Angie Fultz knew what she was doing wasn’t working.

Pulling 80-hour weeks for Microsoft left her exhausted, with little time or energy for her two young children, her husband or her friends.

She knew that wasn’t working – what she didn’t know was how to make a change.

So, after six years with Microsoft as a senior international product manager, a job that called for crazy hours, multiple trips to Asia and lots of responsibility, Fultz quit.

For a career-driven person, someone addicted to research and organization, the terror that came with that decision was paralyzing.

“I didn’t have a plan,” she says. “I sat on the couch the first few months.”

But six months after Fultz, 38, made the decision to leave Microsoft in 2005, she and her husband and kids were making a new life in Colbert, owners of a house and 10 acres of land. The family had camped in the area shortly after Fultz left her job and liked the sunny weather and slow-paced life.

But what about all of that acreage?

“It didn’t feel socially responsible to me to occupy this space and not do something with it,” says Fultz, her children beside her, at the dining room table. Over her head, large wooden letters perched atop a cabinet spell “SERENITY.”

So she and her husband, Kirk, a bank manager, started Just Natural Farm, a small, sustainable operation that grows some 87 different varieties of produce and raises pigs, chickens and goats.

Angie Fultz knew next to nothing about farming, but she applied the same hard work and research know-how that she relied on at Microsoft to the task of growing herbs and plants, fruits and vegetables, pigs and goats.

“The whole thing just fit,” she says. “I’ve always looked at this as sort of a grand experiment. We don’t know what we’re doing.”

And yet, despite the uncertainty, the trade-off in lifestyles has made all the difference.

Her children, 6-year-old Scott and 14-year-old Alex, ride their bikes everywhere and run around the farm nonstop. They help feed the animals and pick produce. And she gets to spend nearly unlimited amounts of quality time with them.

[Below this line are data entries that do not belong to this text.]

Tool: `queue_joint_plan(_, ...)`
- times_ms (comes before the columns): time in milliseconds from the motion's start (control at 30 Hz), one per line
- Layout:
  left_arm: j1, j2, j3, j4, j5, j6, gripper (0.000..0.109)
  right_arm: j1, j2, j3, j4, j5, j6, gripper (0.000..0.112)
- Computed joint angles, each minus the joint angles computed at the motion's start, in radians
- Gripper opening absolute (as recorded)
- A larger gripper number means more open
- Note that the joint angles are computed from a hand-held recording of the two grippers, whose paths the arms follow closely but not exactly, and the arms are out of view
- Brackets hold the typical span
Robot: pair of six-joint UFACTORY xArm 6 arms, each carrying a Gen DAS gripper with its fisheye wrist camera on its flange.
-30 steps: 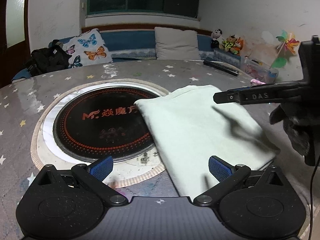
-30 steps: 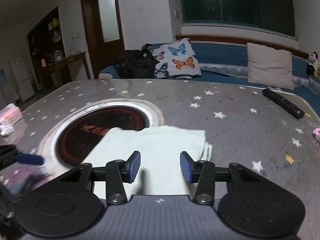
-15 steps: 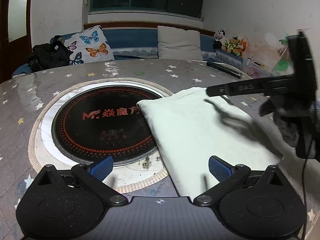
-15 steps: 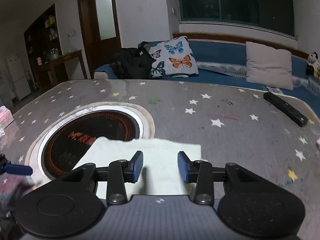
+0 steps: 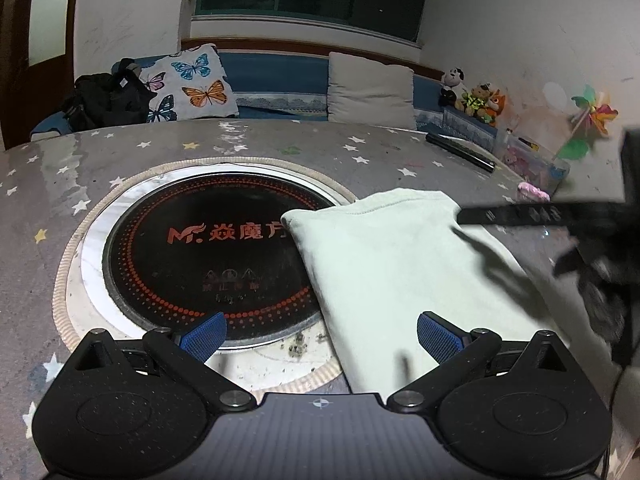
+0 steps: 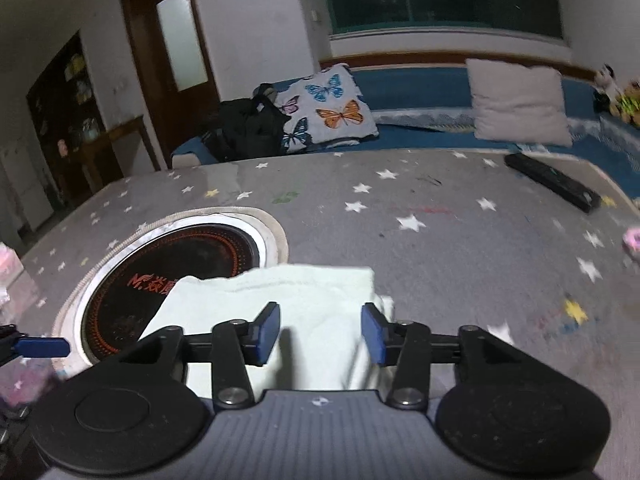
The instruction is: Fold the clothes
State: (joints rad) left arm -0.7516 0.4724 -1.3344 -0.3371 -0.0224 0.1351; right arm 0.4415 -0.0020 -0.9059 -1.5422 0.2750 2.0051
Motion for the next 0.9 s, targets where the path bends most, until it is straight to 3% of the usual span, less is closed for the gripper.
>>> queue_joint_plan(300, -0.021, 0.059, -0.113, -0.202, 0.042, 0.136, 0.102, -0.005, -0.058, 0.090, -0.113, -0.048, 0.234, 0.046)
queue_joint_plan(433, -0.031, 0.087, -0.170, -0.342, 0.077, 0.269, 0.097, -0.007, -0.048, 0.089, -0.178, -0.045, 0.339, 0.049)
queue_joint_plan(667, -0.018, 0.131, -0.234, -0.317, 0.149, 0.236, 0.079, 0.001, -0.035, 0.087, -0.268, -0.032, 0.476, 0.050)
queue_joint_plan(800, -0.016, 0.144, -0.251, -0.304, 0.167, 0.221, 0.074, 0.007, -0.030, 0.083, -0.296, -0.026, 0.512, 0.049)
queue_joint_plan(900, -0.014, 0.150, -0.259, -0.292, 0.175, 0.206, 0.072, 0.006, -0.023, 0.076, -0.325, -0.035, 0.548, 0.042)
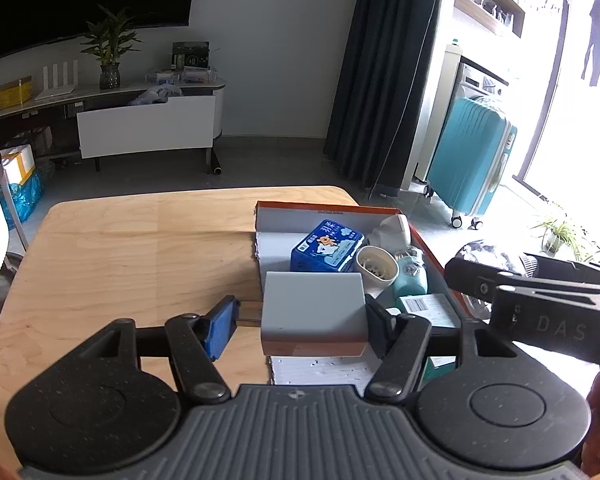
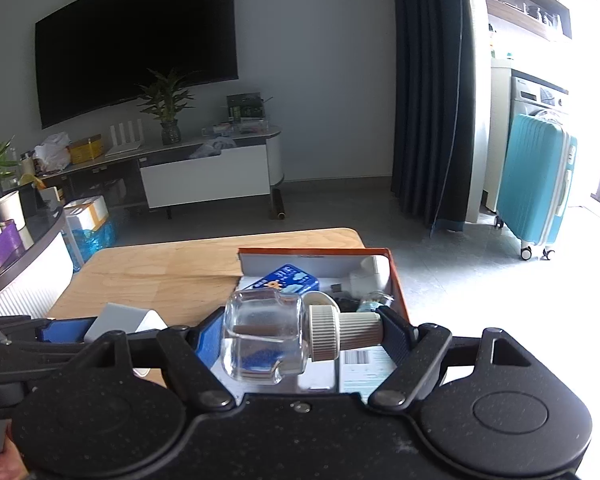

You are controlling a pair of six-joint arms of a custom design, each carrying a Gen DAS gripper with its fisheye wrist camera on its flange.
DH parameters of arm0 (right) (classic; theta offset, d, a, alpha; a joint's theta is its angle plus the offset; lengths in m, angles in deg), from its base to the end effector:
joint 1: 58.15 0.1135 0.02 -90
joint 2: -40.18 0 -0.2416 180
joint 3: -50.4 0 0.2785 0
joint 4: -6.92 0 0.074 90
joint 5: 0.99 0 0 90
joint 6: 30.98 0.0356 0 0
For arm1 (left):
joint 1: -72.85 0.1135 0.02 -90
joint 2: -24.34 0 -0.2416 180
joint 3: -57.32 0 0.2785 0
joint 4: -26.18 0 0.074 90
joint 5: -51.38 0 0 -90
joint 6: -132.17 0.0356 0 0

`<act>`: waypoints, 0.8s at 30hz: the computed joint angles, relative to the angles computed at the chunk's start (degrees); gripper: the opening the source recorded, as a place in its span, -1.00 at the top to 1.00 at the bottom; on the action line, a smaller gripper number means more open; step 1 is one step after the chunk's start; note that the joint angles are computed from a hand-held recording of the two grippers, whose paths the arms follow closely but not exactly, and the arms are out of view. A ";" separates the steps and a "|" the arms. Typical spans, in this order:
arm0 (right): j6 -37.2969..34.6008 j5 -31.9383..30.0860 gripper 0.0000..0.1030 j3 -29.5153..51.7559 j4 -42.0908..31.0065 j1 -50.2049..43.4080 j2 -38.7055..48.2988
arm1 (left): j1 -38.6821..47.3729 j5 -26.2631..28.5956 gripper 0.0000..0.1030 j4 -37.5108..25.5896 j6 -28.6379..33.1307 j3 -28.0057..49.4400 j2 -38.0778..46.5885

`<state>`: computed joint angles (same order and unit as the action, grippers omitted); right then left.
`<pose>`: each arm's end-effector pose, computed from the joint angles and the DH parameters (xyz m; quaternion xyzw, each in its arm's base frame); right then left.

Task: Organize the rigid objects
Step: 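Lower the glass bottle and white cube into the box and open both grippers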

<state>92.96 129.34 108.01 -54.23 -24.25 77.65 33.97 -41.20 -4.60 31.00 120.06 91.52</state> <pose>0.1507 0.0735 0.2900 0.1432 0.8542 -0.0431 0.4980 0.2295 -0.1830 0.2514 0.2025 0.8643 -0.1764 0.4252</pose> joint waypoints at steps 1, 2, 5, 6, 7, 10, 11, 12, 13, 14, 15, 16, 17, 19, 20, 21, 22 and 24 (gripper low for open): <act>-0.39 -0.37 -0.80 -0.27 -0.01 -0.75 -0.42 | -0.21 0.01 -0.28 0.09 -0.05 0.14 0.32; -0.66 -0.72 -0.80 -0.47 -0.03 -1.38 -0.74 | -0.57 -0.19 -0.28 0.18 -0.25 0.38 0.79; -1.18 -1.63 -0.80 -0.98 -0.34 -3.21 -1.73 | -0.96 0.18 -0.28 0.24 -0.32 0.82 1.74; -1.36 -1.97 -0.80 -1.08 -0.33 -3.91 -1.94 | -1.23 0.20 -0.28 0.26 -0.43 1.03 2.12; -1.57 -2.36 -0.80 -1.24 -0.24 -4.59 -2.21 | -1.46 0.27 -0.28 0.22 -0.49 1.29 2.53; -2.33 -3.42 -0.80 -1.70 -0.01 -6.49 -2.85 | -2.23 0.33 -0.28 0.33 -0.65 2.01 3.74; -2.63 -3.67 -0.80 -1.77 0.07 -6.99 -2.89 | -2.51 0.35 -0.28 0.49 -0.66 2.17 4.17; -2.92 -3.99 -0.80 -1.85 0.17 -7.46 -2.94 | -2.84 0.28 -0.28 0.65 -0.76 2.26 4.56; -3.18 -4.28 -0.80 -1.90 0.15 -7.94 -3.08 | -3.09 0.22 -0.28 0.64 -0.85 2.46 4.98; -3.47 -4.64 -0.80 -1.99 0.29 -8.47 -3.12 | -3.42 0.19 -0.28 0.67 -0.98 2.58 5.35; -3.97 -5.29 -0.80 -2.17 0.56 -9.29 -3.17 | -3.68 0.20 -0.28 0.60 -0.94 2.76 5.72; -4.08 -5.58 -0.80 -2.27 0.62 -9.66 -3.16 | -3.90 0.17 -0.28 0.58 -0.92 2.87 6.01; -4.25 -5.92 -0.80 -2.41 0.81 -10.11 -3.11 | -4.17 0.14 -0.28 0.57 -0.92 2.99 6.32; -4.85 -7.03 -0.80 -2.80 1.39 -11.32 -3.17 | -4.65 0.05 -0.28 0.57 -0.78 3.28 6.90; -5.18 -7.55 -0.80 -2.97 1.63 -11.95 -3.16 | -4.83 0.01 -0.28 0.58 -0.74 3.38 7.14; -5.41 -8.00 -0.80 -3.08 1.85 -12.50 -3.00 | -5.00 0.03 -0.28 0.61 -0.76 3.45 7.39; -5.71 -8.61 -0.80 -3.22 2.10 -13.11 -2.96 | -5.14 0.05 -0.28 0.73 -0.84 3.50 7.68; -6.17 -9.39 -0.80 -3.50 2.67 -14.03 -2.71 | -5.28 0.13 -0.28 0.93 -0.83 3.63 8.25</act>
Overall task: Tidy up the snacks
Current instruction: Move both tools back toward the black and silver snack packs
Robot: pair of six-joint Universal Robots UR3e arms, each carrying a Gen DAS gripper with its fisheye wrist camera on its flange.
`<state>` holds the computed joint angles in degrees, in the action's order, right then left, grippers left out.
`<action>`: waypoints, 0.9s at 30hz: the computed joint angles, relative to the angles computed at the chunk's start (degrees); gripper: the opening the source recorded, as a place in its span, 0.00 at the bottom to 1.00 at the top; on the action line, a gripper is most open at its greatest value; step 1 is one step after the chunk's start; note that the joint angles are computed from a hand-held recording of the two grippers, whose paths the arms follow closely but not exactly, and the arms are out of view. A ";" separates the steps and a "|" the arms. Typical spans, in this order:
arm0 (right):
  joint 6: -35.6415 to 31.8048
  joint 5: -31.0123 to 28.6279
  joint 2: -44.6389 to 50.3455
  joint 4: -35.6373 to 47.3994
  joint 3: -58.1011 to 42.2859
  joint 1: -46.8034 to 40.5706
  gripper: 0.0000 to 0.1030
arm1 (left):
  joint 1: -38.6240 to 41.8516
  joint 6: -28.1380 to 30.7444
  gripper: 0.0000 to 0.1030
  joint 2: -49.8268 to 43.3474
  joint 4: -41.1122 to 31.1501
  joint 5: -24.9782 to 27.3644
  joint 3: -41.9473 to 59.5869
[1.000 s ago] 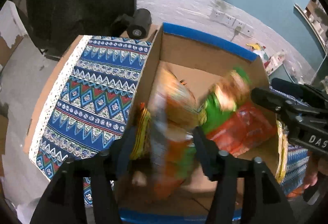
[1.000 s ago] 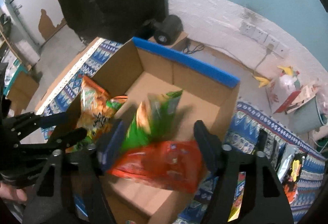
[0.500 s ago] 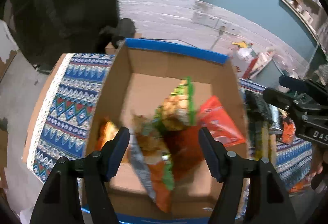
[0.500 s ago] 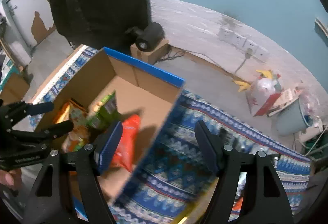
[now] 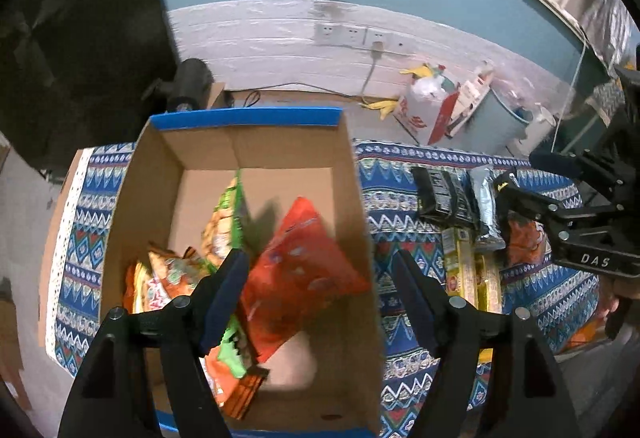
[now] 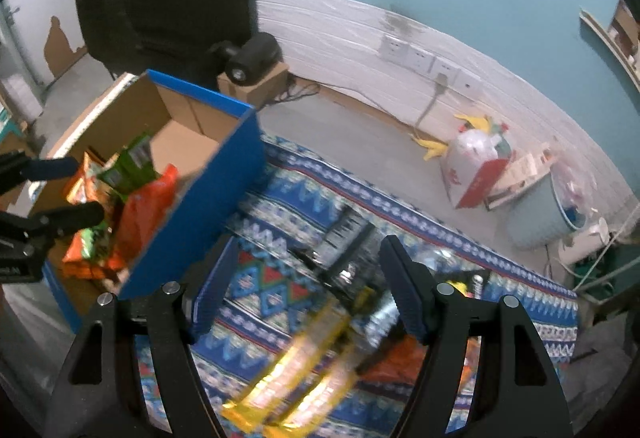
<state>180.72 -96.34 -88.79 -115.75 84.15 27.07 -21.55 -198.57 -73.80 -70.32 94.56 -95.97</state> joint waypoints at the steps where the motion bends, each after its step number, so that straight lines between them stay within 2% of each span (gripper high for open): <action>1: -0.53 0.48 -1.22 -0.03 1.26 -0.91 0.70 | -1.10 -0.43 0.73 -1.27 0.23 0.53 0.75; 6: -4.99 3.93 -8.06 0.90 7.50 -7.26 0.70 | -4.75 -1.99 0.73 -5.81 0.99 1.61 3.02; 10: -11.69 7.38 -13.30 2.06 12.61 -13.82 0.70 | -7.54 -3.24 0.73 -10.57 1.74 1.42 5.61; 13: -18.07 12.30 -18.31 2.54 17.99 -20.55 0.70 | -9.96 -4.24 0.73 -14.37 1.53 1.86 8.49; 18: -26.61 18.19 -24.07 5.25 25.40 -30.59 0.70 | -14.49 -3.96 0.73 -21.24 1.63 3.59 13.46; 22: -32.60 21.61 -27.39 8.02 29.48 -36.28 0.70 | -16.25 -3.70 0.73 -26.13 1.08 2.87 17.03; 27: -37.71 21.85 -28.86 7.59 33.77 -39.96 0.71 | -17.57 -3.40 0.73 -30.86 0.80 2.77 20.67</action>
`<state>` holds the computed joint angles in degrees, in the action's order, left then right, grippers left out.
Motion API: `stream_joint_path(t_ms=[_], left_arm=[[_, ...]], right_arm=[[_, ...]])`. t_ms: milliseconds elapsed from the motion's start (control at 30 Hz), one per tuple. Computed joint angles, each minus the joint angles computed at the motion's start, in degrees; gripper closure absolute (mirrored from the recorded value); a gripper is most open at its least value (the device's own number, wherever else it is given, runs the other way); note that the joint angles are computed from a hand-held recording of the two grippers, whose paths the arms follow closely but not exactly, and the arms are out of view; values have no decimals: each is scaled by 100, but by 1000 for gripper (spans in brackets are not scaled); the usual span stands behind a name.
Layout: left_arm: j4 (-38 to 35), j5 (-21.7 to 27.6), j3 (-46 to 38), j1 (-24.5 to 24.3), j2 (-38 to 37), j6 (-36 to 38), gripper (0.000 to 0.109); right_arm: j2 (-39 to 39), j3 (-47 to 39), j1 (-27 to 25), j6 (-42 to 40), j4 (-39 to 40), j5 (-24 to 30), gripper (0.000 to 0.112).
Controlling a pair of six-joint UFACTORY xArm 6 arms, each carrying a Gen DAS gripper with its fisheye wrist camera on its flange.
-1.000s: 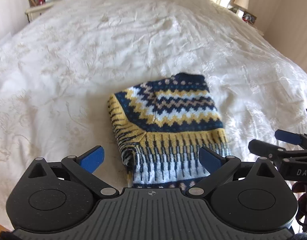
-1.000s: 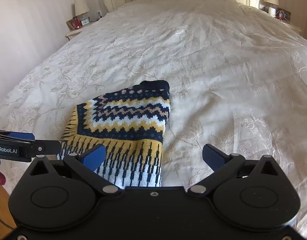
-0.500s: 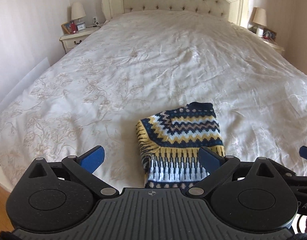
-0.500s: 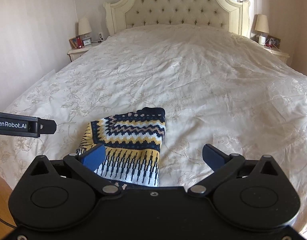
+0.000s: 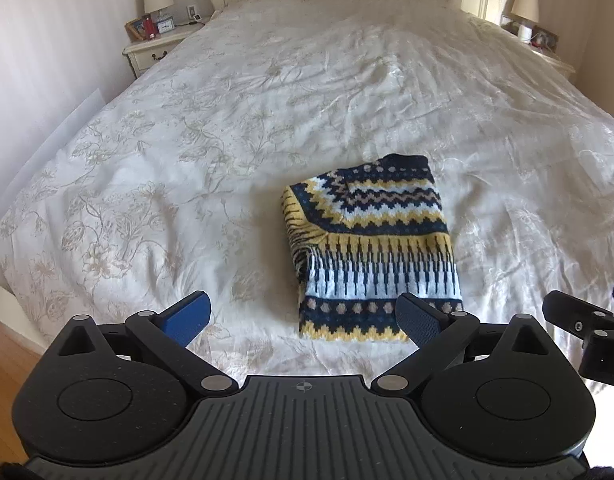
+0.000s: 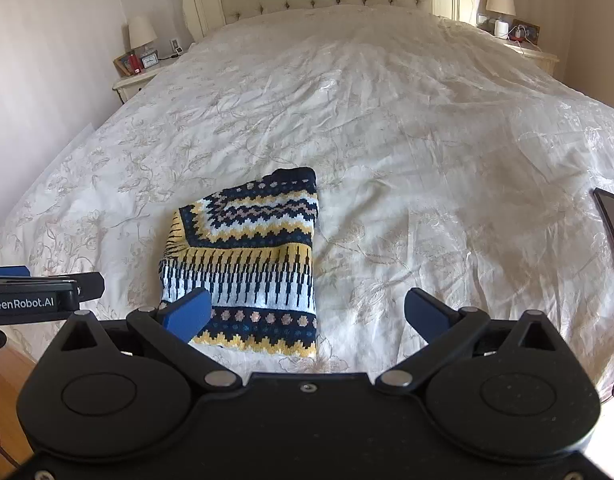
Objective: Fold small clothes
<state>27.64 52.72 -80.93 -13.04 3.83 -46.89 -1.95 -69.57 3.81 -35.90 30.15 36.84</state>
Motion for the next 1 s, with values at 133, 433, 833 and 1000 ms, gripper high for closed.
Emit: stream_joint_path(t_ms=[133,433,833,1000], left_arm=[[-215,51,71,-7,-61,97,8],[-314,166,177,-40,-178,173,8],[-447,284,215,-3,-229,239,8],[-576,332,219,11,-218,319,8]], right_arm=[[-84,57,-5,141,-109,97,10],[-174,130,-26,387,-314,242,10],[-217,179,2,521,-350,281,10],[-207,194,6,584,-367,299,10]])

“I can work four hours in the garden or zero hours in the garden,” she says. “I have no commute. I don’t burn gas to get there.”

Plans for the farm started with Fultz’s sketches on poster board. She figured out where she wanted the garden and the pens for the animals. The pieces began to fit.

She took a class on sustainable agriculture through the County Extension Office. And she created a detailed spreadsheet listing growing schedules and to-do lists for each kind of produce grown on the farm.

For a brief time, she sold produce and plants at a farmers’ market. But getting the goods to market took up too much time, so now she just sells directly from her farm.

“I don’t want to end up back in the same situation I came out of,” she says.

Working outside takes much of Fultz’s time, but one of the biggest jobs has been finding ways to use and preserve all that fresh produce. Her downstairs pantry is stocked from floor to ceiling with homemade jams, salsas, pickles and other canned goods. Freezers in the garage are stocked with meat.

The farm isn’t making a profit yet, though Fultz doesn’t expect it to be a huge money-maker.

“I’m a business person. I want it to pay for itself,” she says. “You don’t go into farming to make money. You do it because you have a passion for the lifestyle. I was just late figuring that out.”

Fultz hasn’t completely parted ways with Microsoft; she still does a bit of consulting for them.

During one recent work call, the person on the other end of the line paused and asked, “Are those pigs in the background?” Fultz recalls.

Yes, she says with a grin. Yes, they are.